**Exercise instructions**: Repeat all of the data below word for word, keeping no images.

>>>>>

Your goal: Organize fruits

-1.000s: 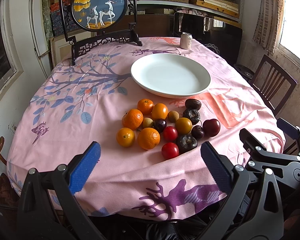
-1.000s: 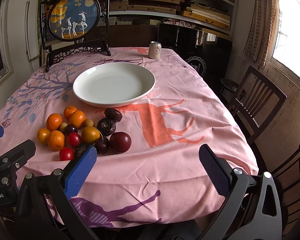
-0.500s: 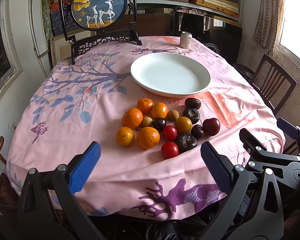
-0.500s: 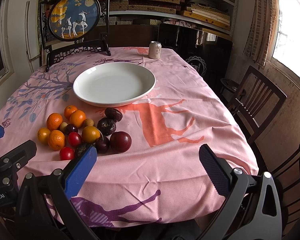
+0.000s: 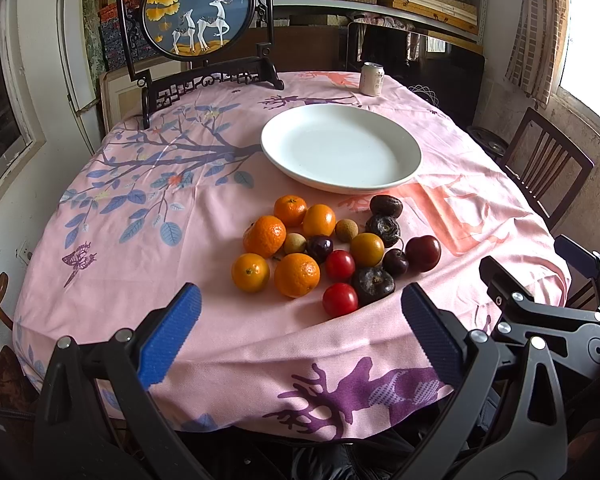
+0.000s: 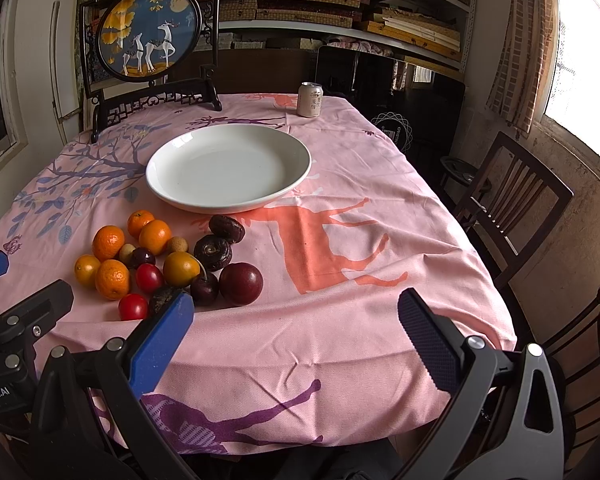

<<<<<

**Response area**:
Your goal: Organize fruits

-1.000s: 
-1.000s: 
-0.500s: 
-0.500s: 
+0.000s: 
+0.000s: 

This response is complete, and nothing else is pending.